**YOUR GOAL**
An exact restatement of all the data is required, with the pictures left out.

......

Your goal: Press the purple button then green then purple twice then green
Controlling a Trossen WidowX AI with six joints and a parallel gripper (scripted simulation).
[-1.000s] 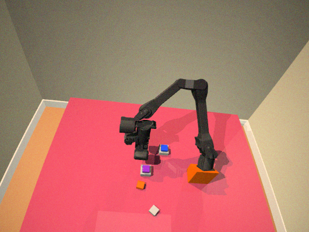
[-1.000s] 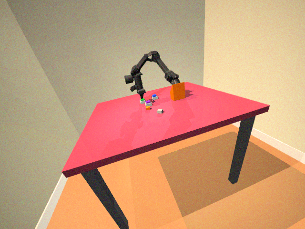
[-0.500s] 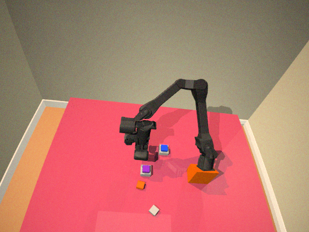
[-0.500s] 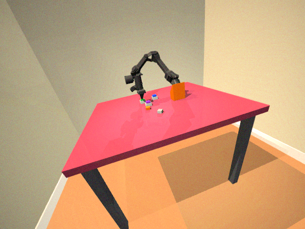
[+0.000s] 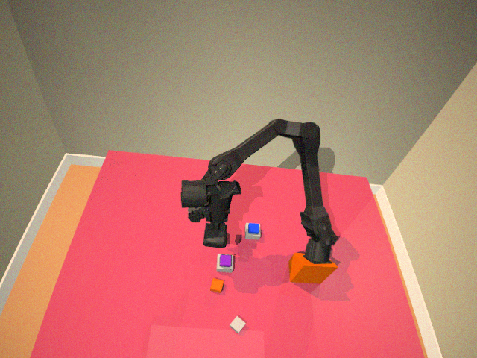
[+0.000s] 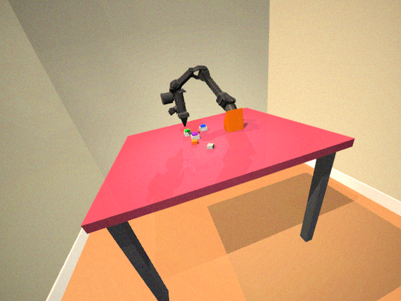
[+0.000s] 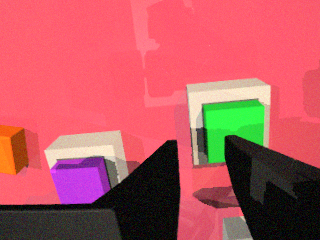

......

**EXPECTED ANSWER**
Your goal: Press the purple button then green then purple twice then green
Controlling a Trossen WidowX AI with six joints and a parallel gripper (scripted simulation).
[-1.000s] 
[-1.000s] 
[-0.500s] 
[-0.500s] 
[+0.000s] 
[+0.000s] 
[+0.000s] 

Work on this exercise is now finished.